# TASK STATEMENT
An exact copy of every record below is what's needed here.
++++++++++++++++++++
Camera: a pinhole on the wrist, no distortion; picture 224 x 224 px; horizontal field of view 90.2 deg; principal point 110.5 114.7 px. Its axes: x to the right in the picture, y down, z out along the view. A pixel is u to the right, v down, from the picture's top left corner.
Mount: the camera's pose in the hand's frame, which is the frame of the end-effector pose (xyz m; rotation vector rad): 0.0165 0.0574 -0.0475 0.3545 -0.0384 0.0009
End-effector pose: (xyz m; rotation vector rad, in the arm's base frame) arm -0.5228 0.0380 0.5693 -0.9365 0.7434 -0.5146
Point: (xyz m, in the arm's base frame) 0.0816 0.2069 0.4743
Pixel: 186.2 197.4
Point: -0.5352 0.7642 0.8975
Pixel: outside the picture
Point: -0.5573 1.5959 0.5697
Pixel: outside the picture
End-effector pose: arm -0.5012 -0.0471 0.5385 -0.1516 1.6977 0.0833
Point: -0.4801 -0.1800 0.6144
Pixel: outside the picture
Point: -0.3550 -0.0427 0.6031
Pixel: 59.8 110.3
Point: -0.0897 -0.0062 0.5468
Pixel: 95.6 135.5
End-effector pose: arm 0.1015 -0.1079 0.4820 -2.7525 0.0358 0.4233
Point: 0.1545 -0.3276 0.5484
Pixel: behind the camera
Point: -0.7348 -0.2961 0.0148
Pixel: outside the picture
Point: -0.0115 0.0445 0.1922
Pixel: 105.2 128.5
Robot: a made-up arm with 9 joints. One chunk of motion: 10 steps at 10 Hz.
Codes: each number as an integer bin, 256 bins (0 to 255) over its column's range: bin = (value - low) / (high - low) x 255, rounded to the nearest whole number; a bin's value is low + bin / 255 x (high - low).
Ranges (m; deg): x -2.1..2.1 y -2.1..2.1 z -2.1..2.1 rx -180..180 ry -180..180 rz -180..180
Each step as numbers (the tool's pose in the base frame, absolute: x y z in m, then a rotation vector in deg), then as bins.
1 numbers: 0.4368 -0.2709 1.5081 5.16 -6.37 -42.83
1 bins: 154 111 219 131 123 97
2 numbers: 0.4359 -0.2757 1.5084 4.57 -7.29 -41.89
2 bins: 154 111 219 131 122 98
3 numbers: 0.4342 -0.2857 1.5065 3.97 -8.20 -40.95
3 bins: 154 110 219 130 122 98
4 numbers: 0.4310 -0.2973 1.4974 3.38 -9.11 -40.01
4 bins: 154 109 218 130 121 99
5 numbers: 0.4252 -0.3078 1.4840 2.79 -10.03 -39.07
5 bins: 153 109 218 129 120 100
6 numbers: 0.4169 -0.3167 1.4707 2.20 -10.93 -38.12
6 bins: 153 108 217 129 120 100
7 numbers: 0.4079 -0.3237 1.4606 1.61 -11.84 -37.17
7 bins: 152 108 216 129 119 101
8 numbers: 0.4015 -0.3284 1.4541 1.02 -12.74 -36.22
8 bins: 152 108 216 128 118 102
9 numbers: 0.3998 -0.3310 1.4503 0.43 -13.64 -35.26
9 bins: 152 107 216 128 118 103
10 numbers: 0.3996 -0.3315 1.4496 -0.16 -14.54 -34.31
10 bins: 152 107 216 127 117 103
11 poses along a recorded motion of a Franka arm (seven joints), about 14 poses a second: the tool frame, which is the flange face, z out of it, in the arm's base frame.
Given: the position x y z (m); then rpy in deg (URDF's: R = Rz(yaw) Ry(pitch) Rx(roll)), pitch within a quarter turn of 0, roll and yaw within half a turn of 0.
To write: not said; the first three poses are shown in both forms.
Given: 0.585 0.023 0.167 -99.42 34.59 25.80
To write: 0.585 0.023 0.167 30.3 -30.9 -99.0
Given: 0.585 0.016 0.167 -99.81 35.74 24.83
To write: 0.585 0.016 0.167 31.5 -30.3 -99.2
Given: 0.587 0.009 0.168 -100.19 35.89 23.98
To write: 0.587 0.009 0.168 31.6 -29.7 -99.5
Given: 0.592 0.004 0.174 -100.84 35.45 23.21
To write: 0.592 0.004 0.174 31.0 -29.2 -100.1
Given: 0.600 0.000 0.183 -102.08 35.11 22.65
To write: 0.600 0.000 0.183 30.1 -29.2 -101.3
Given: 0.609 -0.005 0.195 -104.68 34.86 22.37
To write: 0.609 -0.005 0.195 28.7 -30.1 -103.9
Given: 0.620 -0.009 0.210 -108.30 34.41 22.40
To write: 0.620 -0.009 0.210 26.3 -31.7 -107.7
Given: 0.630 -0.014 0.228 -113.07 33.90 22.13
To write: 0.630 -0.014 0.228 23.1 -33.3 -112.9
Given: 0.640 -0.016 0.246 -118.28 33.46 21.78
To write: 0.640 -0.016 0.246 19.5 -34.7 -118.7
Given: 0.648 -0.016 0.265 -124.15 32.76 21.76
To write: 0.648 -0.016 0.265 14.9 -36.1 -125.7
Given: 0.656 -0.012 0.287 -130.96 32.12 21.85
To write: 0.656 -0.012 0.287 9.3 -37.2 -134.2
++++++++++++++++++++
# YOUR RESPONSE
Camera: a pinhole on the wrist, no distortion; picture 224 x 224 px; horizontal field of view 90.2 deg; principal point 110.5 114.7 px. Its axes: x to the right in the picture, y down, z out along the view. A pixel is u to the right, v down, from the picture's top left corner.
Mount: the camera's pose in the hand's frame, which is the frame of the end-effector pose (xyz m; rotation vector rad): 0.0165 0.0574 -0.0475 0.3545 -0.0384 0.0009
End-effector pose: (xyz m; rotation vector rad, in the arm's base frame) arm -0.5228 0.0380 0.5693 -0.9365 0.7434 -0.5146
Point: (xyz m, in the arm's base frame) 0.0816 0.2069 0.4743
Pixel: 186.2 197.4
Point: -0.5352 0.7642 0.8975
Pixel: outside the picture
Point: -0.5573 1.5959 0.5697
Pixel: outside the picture
End-effector pose: arm -0.5012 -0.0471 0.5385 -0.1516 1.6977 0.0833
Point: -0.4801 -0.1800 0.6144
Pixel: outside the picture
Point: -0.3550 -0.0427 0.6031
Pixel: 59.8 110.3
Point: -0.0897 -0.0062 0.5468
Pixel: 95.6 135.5
End-effector pose: arm 0.1015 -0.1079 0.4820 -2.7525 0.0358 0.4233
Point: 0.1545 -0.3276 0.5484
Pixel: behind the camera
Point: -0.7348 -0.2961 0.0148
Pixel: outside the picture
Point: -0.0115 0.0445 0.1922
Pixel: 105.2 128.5
Robot: a made-up arm with 9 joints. One chunk of motion: 10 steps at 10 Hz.
Codes: each number as an integer bin, 256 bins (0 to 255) over its column's range: bin = (value - low) / (high - low) x 255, rounded to the nearest whole number; a bin's value is low + bin / 255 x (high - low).
Ranges (m; deg): x -2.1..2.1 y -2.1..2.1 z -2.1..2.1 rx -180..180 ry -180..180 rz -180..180
Each step as numbers (the tool's pose in the base frame, absolute: x y z in m, then a rotation vector in deg), then as bins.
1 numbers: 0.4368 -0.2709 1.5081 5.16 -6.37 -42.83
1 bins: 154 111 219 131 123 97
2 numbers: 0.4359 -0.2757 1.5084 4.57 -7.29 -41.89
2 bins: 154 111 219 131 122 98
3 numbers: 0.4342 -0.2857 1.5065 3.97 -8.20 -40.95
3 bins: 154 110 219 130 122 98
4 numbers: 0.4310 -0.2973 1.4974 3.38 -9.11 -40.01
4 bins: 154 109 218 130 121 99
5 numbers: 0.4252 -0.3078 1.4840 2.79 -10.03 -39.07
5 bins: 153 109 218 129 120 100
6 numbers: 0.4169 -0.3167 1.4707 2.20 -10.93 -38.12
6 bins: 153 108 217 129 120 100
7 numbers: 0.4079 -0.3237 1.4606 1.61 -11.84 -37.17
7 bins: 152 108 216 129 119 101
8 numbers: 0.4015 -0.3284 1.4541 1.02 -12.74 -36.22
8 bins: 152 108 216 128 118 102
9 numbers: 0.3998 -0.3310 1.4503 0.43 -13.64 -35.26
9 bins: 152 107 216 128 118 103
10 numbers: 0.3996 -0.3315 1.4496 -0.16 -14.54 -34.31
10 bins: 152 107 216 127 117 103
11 poses along a recorded motion of a Franka arm (seven joints), about 14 poses a second: the tool frame, which is the flange face, z out of it, in the arm's base frame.
Given: the position x y z (m); then rpy in deg (URDF's: R = Rz(yaw) Ry(pitch) Rx(roll)), pitch within a quarter turn of 0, roll and yaw within half a turn of 0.
To write: not said; the first three poses are shown in both forms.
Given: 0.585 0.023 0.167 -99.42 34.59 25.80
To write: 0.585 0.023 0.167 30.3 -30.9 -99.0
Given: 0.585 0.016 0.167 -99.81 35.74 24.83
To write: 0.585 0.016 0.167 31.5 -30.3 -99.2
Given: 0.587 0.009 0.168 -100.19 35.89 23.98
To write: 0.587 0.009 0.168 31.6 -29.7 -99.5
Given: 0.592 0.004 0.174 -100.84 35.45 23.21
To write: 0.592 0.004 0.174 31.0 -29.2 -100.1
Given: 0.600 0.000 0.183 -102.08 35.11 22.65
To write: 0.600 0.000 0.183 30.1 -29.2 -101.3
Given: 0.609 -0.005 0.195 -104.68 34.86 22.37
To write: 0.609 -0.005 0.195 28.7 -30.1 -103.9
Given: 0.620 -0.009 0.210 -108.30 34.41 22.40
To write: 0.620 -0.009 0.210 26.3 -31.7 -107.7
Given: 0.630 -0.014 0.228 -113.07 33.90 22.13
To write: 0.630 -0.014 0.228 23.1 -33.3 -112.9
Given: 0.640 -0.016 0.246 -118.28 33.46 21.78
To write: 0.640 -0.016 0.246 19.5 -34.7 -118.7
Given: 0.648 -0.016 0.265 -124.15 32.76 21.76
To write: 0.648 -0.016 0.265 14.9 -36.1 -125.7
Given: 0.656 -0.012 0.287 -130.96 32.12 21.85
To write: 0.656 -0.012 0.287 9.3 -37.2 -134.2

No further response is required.